DATA_LOSS warnings when importing HTML with comments using DocumentBuilder.insertHtml()

Hello,

We recently noticed Bookmark DATA_LOSS warnings when converting HTML documents that contain comments into DOCX files.
Despite the warnings, the output DOCX still looks fine (comments are present and visible in Word).

We would like to confirm:

  1. Whether this is expected behavior or not.
  2. If the comment markup syntax has changed (e.g., -aw-comment-* attributes).
  3. How we should adjust our HTML to avoid these warnings.

Additional note: when exporting a Word document with a comment to HTML using Aspose we found the same markup syntax, and no warning occurred.

We weren’t able to find any documentation regarding the HTML comments format, is this documented somewhere?

Reproduction Code (Java):

@Test
void import_doc_from_html() throws Exception {
    final String html = """
        <html style="font-family: helvetica; font-size: 11pt;">
            <body>
              <p style="margin: 0; word-break: break-word;">te
                <a data-cl-comment name="_cmntref1"></a>test
                <span data-cl-comment style="-aw-comment-end:_cmntref1">&nbsp;</span>
                <a data-cl-comment href="#_cmnt1">[1]</a>
              </p>
              <p style="margin: 0; word-break: break-word;">teetete</p>
              <div id="_cmnt1"
                   style="-aw-comment-author:'Concord Tech';
                          -aw-comment-datetime:'2025-10-24T09:28:38.171';
                          -aw-comment-initial:'CT'">
                <p>
                  <a data-cl-comment href="#_cmntref1">[1]</a>
                  <span>test comment</span>
                </p>
              </div>
            </body>
        </html>
    """;

    final Document doc = new Document();
    final DocumentBuilder builder = new DocumentBuilder(doc);
    builder.insertHtml(html);

    final var warningCollector = new WarningInfoCollection();
    doc.setWarningCallback(warningCollector);

    doc.save("html/Aspose_ImportHTMLWithComments.docx");

    for (final var warning : warningCollector) {
        System.err.println("Warning: " + WarningType.getName(warning.getWarningType())
                           + " - " + warning.getDescription());
    }
}

Observed output:

Warning: DATA_LOSS - Bookmark '_cmnt1' without corresponding BookmarkStart was removed.
Warning: DATA_LOSS - Bookmark '_cmnt1' without corresponding BookmarkEnd was removed.

Environment:
Aspose.Words for Java version: 25.9

Thanks in advance!

@concord_tech

Hello,

Regarding your questions about the DATA_LOSS warnings when importing HTML with comments using DocumentBuilder.insertHtml(), here are some insights:

  1. Expected Behavior: The warnings you are encountering are expected when the HTML contains comment markup that does not translate directly into the Word document structure. The Aspose.Words library may not fully support certain HTML comment syntaxes, which can lead to the removal of bookmarks without corresponding start and end tags.

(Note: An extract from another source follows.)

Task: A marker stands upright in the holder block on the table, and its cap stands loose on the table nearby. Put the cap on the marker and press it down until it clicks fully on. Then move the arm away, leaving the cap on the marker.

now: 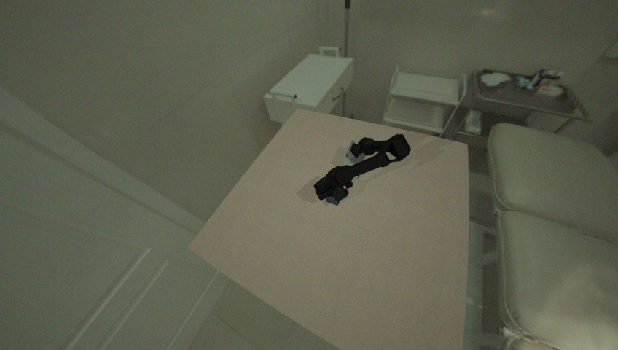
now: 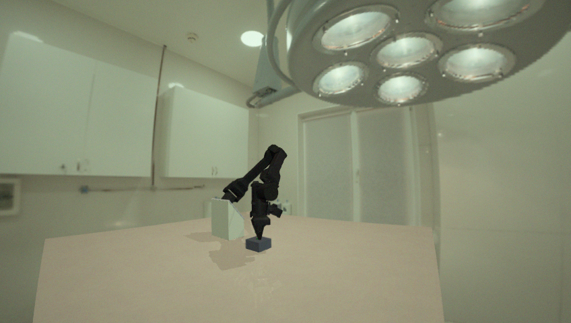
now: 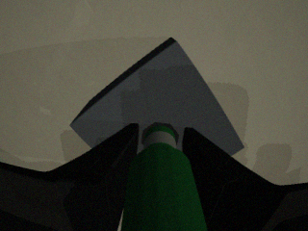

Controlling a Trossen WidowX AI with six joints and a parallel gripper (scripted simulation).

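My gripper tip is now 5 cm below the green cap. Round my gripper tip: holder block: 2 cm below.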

  2. Comment Markup Syntax: The comment markup syntax you are using (e.g., -aw-comment-* attributes) is specific to Aspose. If the expected structure is not met, the library’s handling of this syntax can result in warnings.

  3. Adjusting HTML: To avoid these warnings, ensure that your HTML structure is compatible with what Aspose.Words expects. Consider simplifying the comment structure or using standard HTML comments (<!-- comment -->) instead of the Aspose-specific attributes. However, be aware that standard HTML comments may not be preserved in the same way when converting to DOCX.

Unfortunately, there isn’t extensive documentation specifically addressing the HTML comments format used by Aspose.Words. For more details on supported features, you may want to refer to the general documentation on HTML import/export.

If you have further questions, feel free to reach out!

@concord_tech You can safely ignore the warning. But please note, Aspose.Words Document Object Model is designed to work with MS Word documents. HTML documents object model is quite different and it is not always possible to provide 100% fidelity after importing or exporting HTML document. Usually Aspose.Words mimics MS Word behavior when work with HTML documents. -aw-* CSS properties is Aspose.Words attempt to preserve MS Word roundtrip information in HTML.